Sifting out the universe’s first gravitational waves

Identifying primordial ripples would be key to understanding the conditions of the early universe.

Share

Immediately after the big bang, the very first gravitational waves emerged. These primordial gravitational waves still echo through the universe today. They are drowned out by the crackle of gravitational waves produced by more recent events, such as colliding black holes and neutron stars.

LIGO and other gravitational-wave detectors detect gravitational waves regularly.

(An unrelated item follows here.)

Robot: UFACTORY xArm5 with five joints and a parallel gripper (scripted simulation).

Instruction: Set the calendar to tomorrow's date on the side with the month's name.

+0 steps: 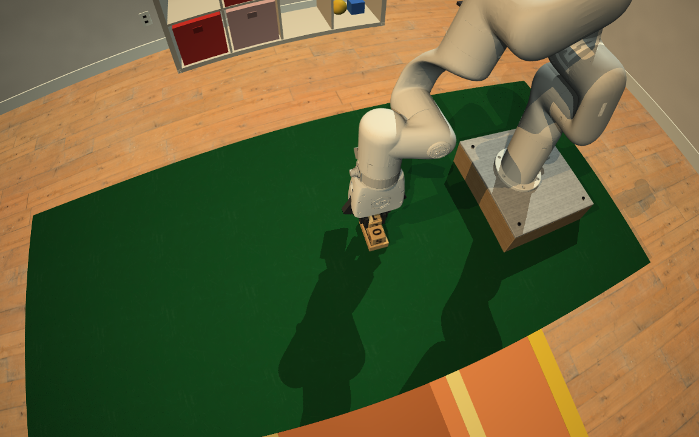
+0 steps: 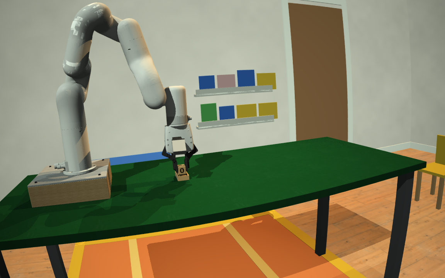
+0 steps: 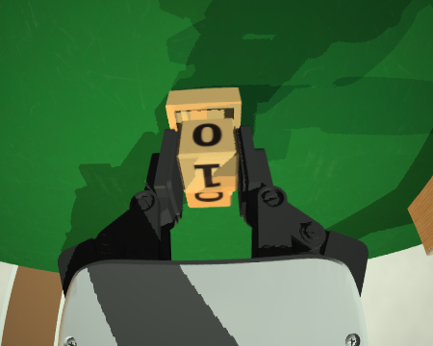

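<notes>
The wooden tray lies 2 cm to the left of my hand and 4 cm below it. Round my hand: date cube (1 cm ahead, 3 cm to the left, 3 cm below).
</notes>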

Unlike other gravitational-waves, primordial gravitational signals are several magnitude fainter orders than what these detectors can register.

MIT scientists have now developed a method to detect the very faint signals of primordial ripples from gravitational-wave data.

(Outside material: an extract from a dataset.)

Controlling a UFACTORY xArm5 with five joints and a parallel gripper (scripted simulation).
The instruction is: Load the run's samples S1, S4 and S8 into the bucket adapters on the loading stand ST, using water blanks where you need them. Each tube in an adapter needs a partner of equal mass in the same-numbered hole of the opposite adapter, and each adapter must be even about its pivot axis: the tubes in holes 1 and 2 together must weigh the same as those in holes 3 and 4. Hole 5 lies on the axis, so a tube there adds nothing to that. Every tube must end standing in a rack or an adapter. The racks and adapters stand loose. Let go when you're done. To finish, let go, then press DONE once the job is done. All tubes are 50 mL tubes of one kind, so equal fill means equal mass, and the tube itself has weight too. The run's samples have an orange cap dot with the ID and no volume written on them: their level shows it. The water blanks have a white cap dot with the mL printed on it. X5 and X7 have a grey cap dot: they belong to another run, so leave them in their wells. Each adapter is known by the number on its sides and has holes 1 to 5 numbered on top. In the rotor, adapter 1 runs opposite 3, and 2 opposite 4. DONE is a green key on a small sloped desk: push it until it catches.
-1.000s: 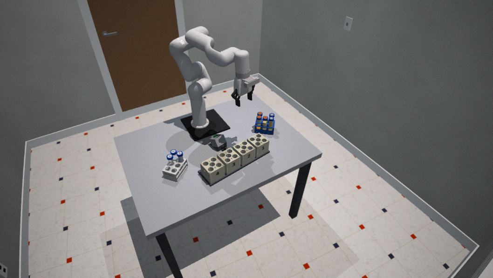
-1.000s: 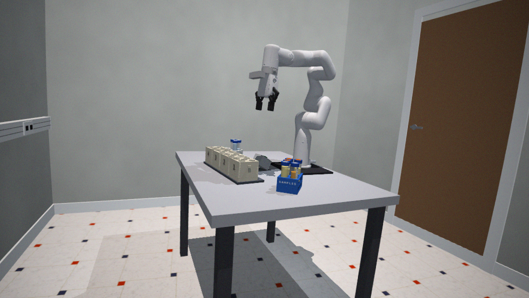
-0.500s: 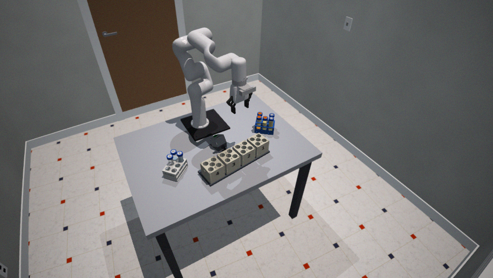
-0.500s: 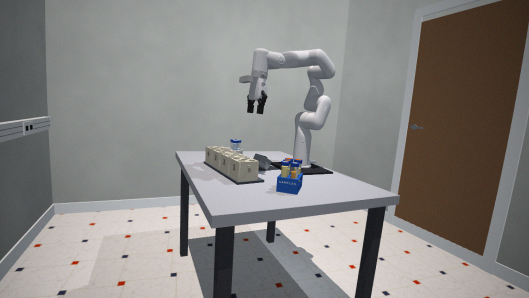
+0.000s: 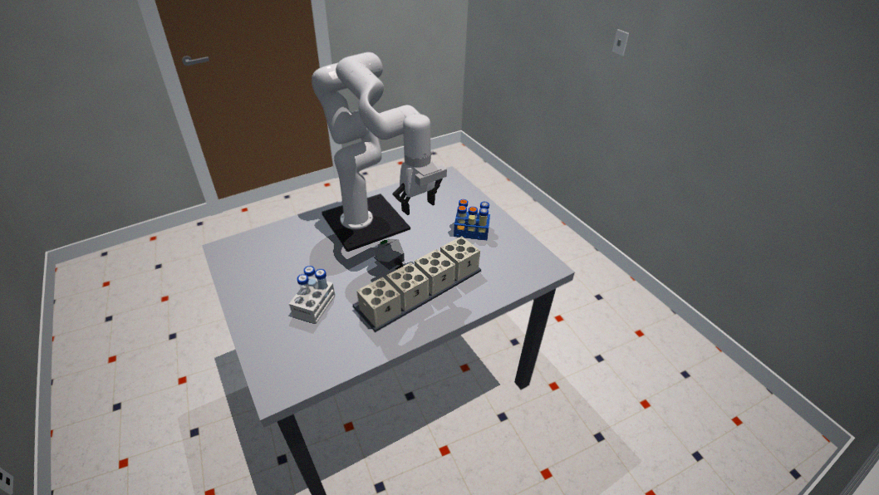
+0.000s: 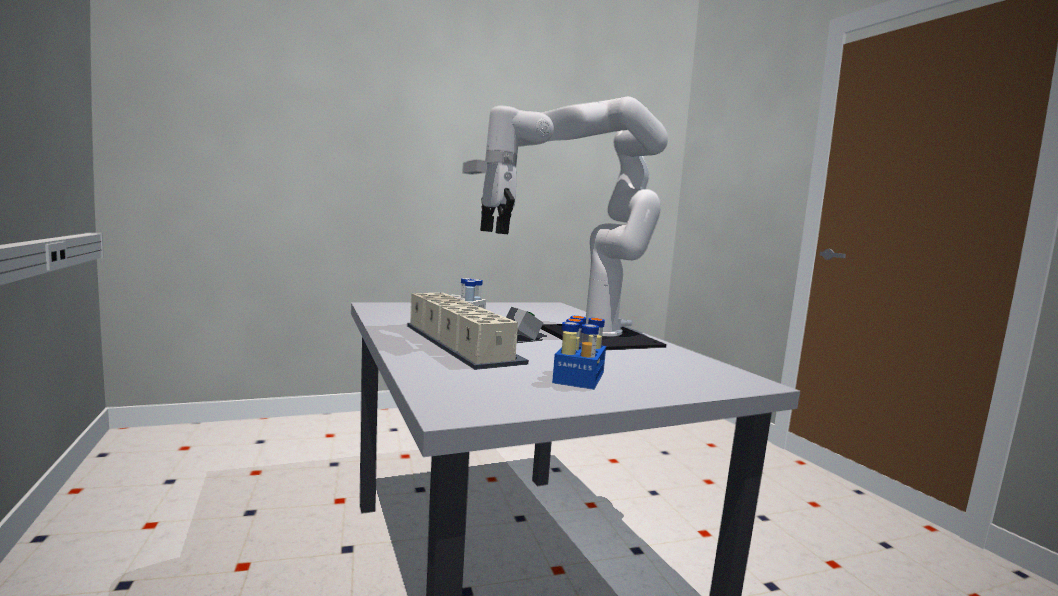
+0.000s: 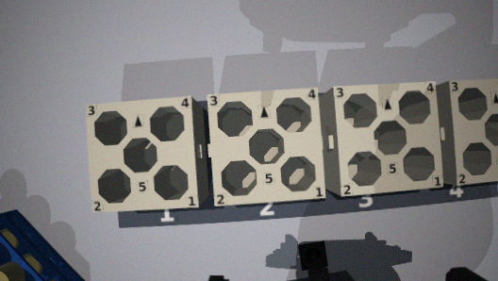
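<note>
Right now the white rack is 3 cm behind my hand, 37 cm to the right of it and 26 cm below it. From my hand the other things lie so: adapter 3: 8 cm ahead, 8 cm to the right, 24 cm below; then blue samples rack: 11 cm behind, 28 cm to the left, 26 cm below.
</note>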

Sylvia Biscoveanu, a graduate student in MIT’s Kavli Institute for Astrophysics and Space Research, said, “If the strength of the primordial signal is within the range of what next-generation detectors can detect, which it might be, then it would be a matter of more or less just turning the crank on the data, using this method we’ve developed. These primordial gravitational waves can then tell us about processes in the early universe that are otherwise impossible to probe.”

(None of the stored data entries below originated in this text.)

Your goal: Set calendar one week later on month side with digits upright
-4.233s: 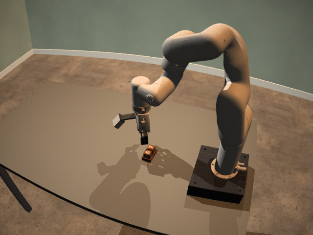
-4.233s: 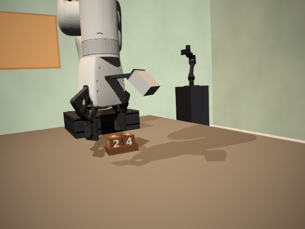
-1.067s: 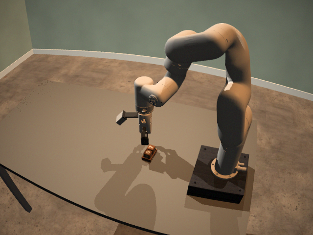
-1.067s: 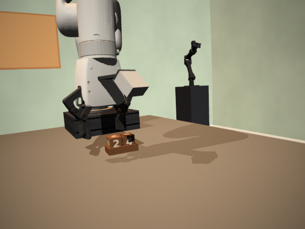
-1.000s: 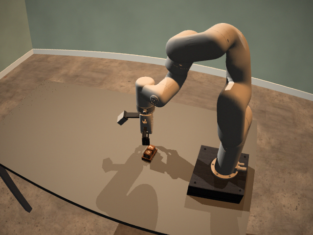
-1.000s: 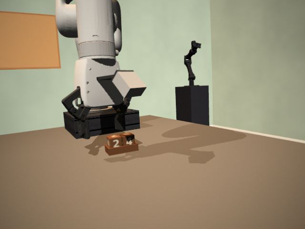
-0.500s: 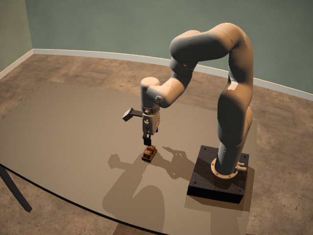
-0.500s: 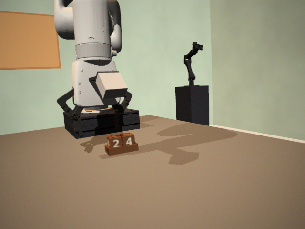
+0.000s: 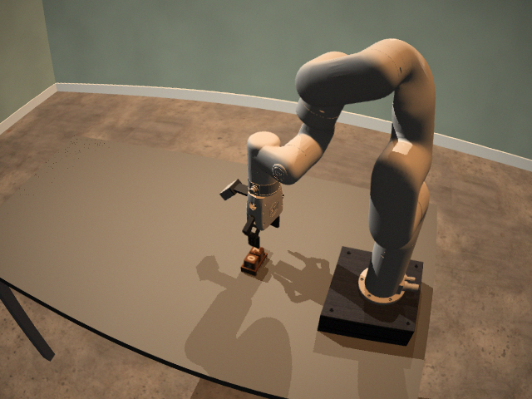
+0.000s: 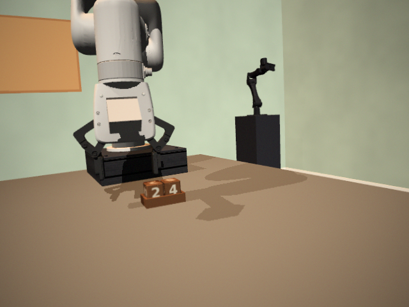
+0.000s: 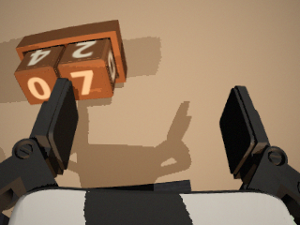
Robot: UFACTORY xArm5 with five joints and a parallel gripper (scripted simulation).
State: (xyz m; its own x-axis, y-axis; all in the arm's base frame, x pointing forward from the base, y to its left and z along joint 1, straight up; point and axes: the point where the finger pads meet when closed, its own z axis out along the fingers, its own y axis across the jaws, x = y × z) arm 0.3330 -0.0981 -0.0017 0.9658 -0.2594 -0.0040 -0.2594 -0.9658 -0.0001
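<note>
The brown tray lies 10 mm ahead of my hand, 60 mm to the left of it and 60 mm below it.
</note>
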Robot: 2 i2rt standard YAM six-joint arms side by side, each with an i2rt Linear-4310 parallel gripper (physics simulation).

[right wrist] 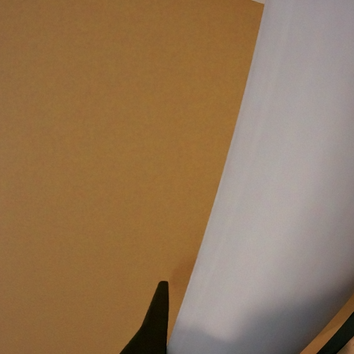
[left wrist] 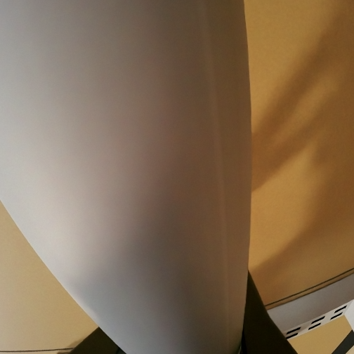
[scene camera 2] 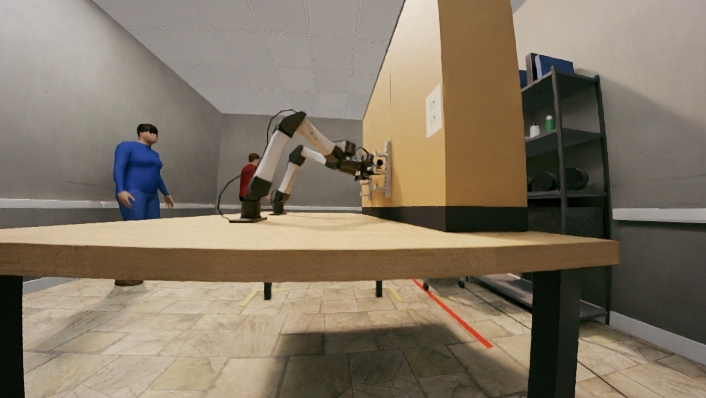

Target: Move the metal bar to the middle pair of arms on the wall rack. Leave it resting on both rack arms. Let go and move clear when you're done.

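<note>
The pale grey metal bar [left wrist: 130,150] [right wrist: 285,160] fills much of both wrist views. In the scene view its dark round near end [scene camera 2: 380,162] is close in front of the wall rack's near upright [scene camera 2: 388,150], at a height between the upper and lower rack arms. Whether it touches a rack arm is too small to tell. My left gripper [left wrist: 198,269] is shut on the bar, with dark fingers at either side; it is mostly hidden behind the near arm in the scene view. My right gripper [scene camera 2: 371,167] [right wrist: 255,300] is shut on the bar near its near end.
The orange wall block [scene camera 2: 480,110] stands on the wooden table [scene camera 2: 300,262], with a white outlet plate [scene camera 2: 433,111] nearer the camera than the rack. A dark shelf unit [scene camera 2: 559,150] is behind it. People in blue [scene camera 2: 140,170] and red [scene camera 2: 247,177] stand beyond the table.
</note>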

To develop this new method, scientists relied on a model that describes the more obvious “conversations” of the astrophysical foreground. The model predicts the patterns of gravitational wave signals created by the merging of astrophysical objects of different masses and spins. The team used this model to create simulated data of gravitational wave patterns, of both strong and weak astrophysical sources, for example, merging black holes.

Scientists then tried characterizing every astrophysical signal lurking in these simulated data to identify the masses and spins of binary black holes.

These boundaries are simpler to distinguish for louder signs and just weakly compelled for the mildest signs. Previous strategies only use a “best guess” for each signal’s parameters to take away it out of the data. Unlike this, the new method represents the uncertainty in each pattern characterization. It is hence ready to recognize the weakest signals’ presence, regardless of whether they are not well-characterized. 

Biscoveanu says this ability to evaluate uncertainty helps the specialists avoid any bias in their measurement of the primordial background.

Once they identified such distinct, nonrandom patterns in gravitational-wave data, they were left with more random primordial gravitational-wave signals and instrumental noise specific to each detector.

Scientists tested a new method by first simulating 400 seconds of gravitational-wave data, which they scattered with wave patterns representing astrophysical sources such as merging black holes. They additionally infused a signal throughout the data, like the persistent hum of a primordial gravitational wave.

They then split this data into four-second segments and applied their method to each segment to see if they could accurately identify any black hole mergers and the pattern of the wave that they injected. After analyzing each segment of data over many simulation runs and varying initial conditions, they successfully extracted the buried, primordial background.

Biscoveanu said“We were able to fit both the foreground and the background at the same time, so the background signal we get isn’t contaminated by the residual foreground.”

Biscoveanu hopes that once more sensitive, next-generation detectors come online, the new method can be used to cross-correlate and analyze data from two different sensors to sift out the primordial signal.

The results of this study are published today in Physical Review Letters.